Running LLMs Locally in 2023: Hardware Configs for Every Budget

Simi included in AI

2023-07-15 620 words 3 minutes

Contents

Clear Thing First

This article doesn’t hype any product—just real benchmark numbers. Different budgets run different models, and more expensive isn’t always better.

Real Benchmarks by Tier

Tier 1: Mac (Entry Level)

Config: MacBook Pro M1 16GB or Mac Studio M1 Max 64GB

        
# Models that actually run
ollama run llama2          # 7B model, smooth
ollama run codellama       # coding-specialized 7B, barely

# After quantization (Q4)
ollama run llama2:7b-q4    # 4GB VRAM usage, acceptable

Metric	M1 16GB	M1 Max 64GB
llama2 7B inference speed	~15 tokens/s	~25 tokens/s
RAM usage	14GB (full)	20GB
Can run 13B?	❌ Not enough RAM	❌ Barely

Conclusion: sufficient for daily coding assistance, don’t expect too much.

Tier 2: Gaming Laptop (Mainstream)

Config: RTX 4070 8GB or RTX 4080 12GB

        
# ollama supports NVIDIA GPU acceleration
export OLLAMA_VULKAN=1
ollama run llama2          # runs at 30+ tokens/s on 4070

Metric	RTX 4070 8GB	RTX 4080 12GB
llama2 7B speed	~35 tokens/s	~50 tokens/s
llama2 13B speed	~15 tokens/s	~35 tokens/s
Can run 70B?	❌ VRAM not enough	❌ Still not enough
Power draw	~200W	~300W

Conclusion: RTX 4080 is the best value choice. RTX 4070 works, RTX 4080 is better.

Tier 3: Desktop (Enthusiast)

Config: RTX 3090 24GB or RTX 4090 24GB

        
# RTX 3090/4090 can run 70B models (quantized)
ollama run llama2:70b-q4

# Real speed
# RTX 4090 + 70B Q4: ~15 tokens/s

Metric	RTX 3090 24GB	RTX 4090 24GB
llama2 70B Q4 speed	~10 tokens/s	~15 tokens/s
70B Q4 VRAM usage	20GB	20GB
Power draw	~350W	~450W
Value	Medium	High (relatively)

Conclusion: if you want to run 70B models, you need at least 24GB VRAM. RTX 4090 is 50% faster than 3090 with lower power consumption.

Tier 4: Professional (Server)

Config: NVIDIA A100 40GB or A6000 48GB

        
# Datacenter cards, not discussing price (you all know)
ollama run llama2:70b      # run at full precision, no quantization
# Speed: ~60 tokens/s

This tier is for companies or teams—individual developers rarely need this.

Recommendations by Use Case

Scenario 1: Daily Coding Assistance (Budget $500-1000)
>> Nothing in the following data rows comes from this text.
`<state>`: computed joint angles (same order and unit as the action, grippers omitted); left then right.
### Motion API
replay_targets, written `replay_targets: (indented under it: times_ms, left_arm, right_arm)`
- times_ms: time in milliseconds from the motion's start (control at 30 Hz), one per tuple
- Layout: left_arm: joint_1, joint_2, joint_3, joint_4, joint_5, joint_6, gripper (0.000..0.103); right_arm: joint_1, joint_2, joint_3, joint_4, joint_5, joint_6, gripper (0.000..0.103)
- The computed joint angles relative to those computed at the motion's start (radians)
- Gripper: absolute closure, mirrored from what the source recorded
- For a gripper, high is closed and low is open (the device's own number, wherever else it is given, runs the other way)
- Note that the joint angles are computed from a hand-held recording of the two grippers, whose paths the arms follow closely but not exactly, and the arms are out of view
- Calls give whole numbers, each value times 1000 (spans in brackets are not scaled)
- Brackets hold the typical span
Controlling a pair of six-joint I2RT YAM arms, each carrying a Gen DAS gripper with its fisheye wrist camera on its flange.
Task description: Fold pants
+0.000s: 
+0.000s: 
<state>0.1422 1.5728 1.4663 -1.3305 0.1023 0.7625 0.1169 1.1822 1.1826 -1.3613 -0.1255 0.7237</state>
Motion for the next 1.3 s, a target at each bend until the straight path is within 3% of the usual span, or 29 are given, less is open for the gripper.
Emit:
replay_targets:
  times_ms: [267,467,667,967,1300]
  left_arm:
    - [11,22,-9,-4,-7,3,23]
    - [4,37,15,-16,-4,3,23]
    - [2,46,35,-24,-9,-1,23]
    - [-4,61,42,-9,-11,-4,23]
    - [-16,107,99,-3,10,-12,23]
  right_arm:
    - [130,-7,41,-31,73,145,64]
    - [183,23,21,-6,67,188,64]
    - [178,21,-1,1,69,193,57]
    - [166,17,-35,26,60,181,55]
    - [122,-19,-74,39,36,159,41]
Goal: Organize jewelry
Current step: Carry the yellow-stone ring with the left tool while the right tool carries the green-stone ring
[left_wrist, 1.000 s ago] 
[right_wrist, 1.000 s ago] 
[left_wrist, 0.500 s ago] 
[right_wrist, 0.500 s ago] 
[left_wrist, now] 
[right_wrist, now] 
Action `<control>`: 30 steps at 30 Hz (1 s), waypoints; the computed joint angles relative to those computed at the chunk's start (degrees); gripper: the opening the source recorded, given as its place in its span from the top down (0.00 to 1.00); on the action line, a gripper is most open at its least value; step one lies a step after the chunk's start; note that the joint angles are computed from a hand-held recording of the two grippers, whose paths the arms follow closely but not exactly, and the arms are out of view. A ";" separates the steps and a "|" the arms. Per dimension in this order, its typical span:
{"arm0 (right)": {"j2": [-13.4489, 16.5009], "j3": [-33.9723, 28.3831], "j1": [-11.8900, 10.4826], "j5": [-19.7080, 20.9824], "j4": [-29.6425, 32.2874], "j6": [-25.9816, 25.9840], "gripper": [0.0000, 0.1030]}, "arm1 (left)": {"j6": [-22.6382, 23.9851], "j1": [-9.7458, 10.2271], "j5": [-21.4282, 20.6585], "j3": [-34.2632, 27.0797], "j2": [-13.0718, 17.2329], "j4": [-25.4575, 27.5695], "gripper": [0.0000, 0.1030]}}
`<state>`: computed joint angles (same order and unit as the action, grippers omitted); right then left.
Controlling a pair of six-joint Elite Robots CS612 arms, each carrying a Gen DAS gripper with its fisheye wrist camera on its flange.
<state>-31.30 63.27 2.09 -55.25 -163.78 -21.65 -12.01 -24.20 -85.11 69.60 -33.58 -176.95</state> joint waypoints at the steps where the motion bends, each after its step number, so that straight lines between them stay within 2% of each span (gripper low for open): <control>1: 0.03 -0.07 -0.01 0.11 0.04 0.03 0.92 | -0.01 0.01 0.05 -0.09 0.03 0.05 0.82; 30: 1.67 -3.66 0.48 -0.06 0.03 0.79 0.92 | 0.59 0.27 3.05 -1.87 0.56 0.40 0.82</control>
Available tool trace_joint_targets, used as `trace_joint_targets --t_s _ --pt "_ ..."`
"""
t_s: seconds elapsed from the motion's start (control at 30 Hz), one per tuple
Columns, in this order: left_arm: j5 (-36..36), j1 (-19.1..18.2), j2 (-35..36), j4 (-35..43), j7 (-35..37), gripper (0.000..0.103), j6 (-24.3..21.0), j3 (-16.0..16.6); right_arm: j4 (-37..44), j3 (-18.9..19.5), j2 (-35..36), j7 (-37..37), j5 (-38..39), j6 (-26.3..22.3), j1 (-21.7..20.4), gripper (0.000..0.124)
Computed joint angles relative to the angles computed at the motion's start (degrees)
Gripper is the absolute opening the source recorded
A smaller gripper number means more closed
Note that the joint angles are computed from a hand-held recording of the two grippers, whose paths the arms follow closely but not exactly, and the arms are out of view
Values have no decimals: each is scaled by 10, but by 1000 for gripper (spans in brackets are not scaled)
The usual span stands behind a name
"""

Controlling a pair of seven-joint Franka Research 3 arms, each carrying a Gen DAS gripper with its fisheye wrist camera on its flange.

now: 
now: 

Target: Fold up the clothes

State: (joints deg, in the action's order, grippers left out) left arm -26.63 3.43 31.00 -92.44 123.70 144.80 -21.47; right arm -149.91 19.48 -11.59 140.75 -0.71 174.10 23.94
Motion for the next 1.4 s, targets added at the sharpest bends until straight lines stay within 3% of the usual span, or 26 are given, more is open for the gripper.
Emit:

Recommended config: RTX 4070 8GB + 32GB RAM + i5/i7 CPU

Total: ~$800-1000

Can do:
- llama2 7B runs smoothly
- codellama 7B runs smoothly
- Run 13B with quantization

Cannot do:
- Run 70B models
- Efficiently process long documents

Real experience: Mac Studio M2 Max 64GB is also an option at ~$4000, but lower power consumption and silent—good for running continuously.

Scenario 2: Heavy Usage (Budget $2000-3000)

Recommended config: RTX 4080 12GB + 64GB RAM

Total: ~$2500

Can do:
- llama2 13B runs smoothly
- Run 70B quantized (~10 tokens/s)
- Use as team shared inference server

Good for:
- Small team daily use
- Individual developers needing slightly larger models

Scenario 3: Professional Use (Budget $5000+)

Recommended config: RTX 4090 24GB + 128GB RAM

Total: ~$5500-6000

Can do:
- llama2 70B Q4 runs smoothly (~15 tokens/s)
- Can also run full-precision 70B (though slower)
- Use as small team main inference server

Practical Advice

Don’t buy more hardware than you need.

        
        
        
    
# Decision tree
if need to run 70B model:
    → At least RTX 3090 24GB (budget $5000+)
elif need to run 13B model:
    → RTX 4080 12GB (budget $2500+)
elif just daily coding assistance:
    → Mac Studio M2 Max (budget $4000)
    → Or RTX 4070 8GB (budget $1500)

Conclusion

Mid-2023 local LLM hardware choices:

$0-500: Use Ollama + Mac (M1/M2), 7B model is sufficient
$1000-2000: RTX 4070 8GB, 13B model usable
$2500-3500: RTX 4080 12GB, 70B quantized runs
$5000+: RTX 4090 24GB or professional cards

Most important point: first clarify what model you want to run, then decide what hardware to buy. Overbuying for small models is wasteful; buying inadequate hardware that can’t run your models is worse.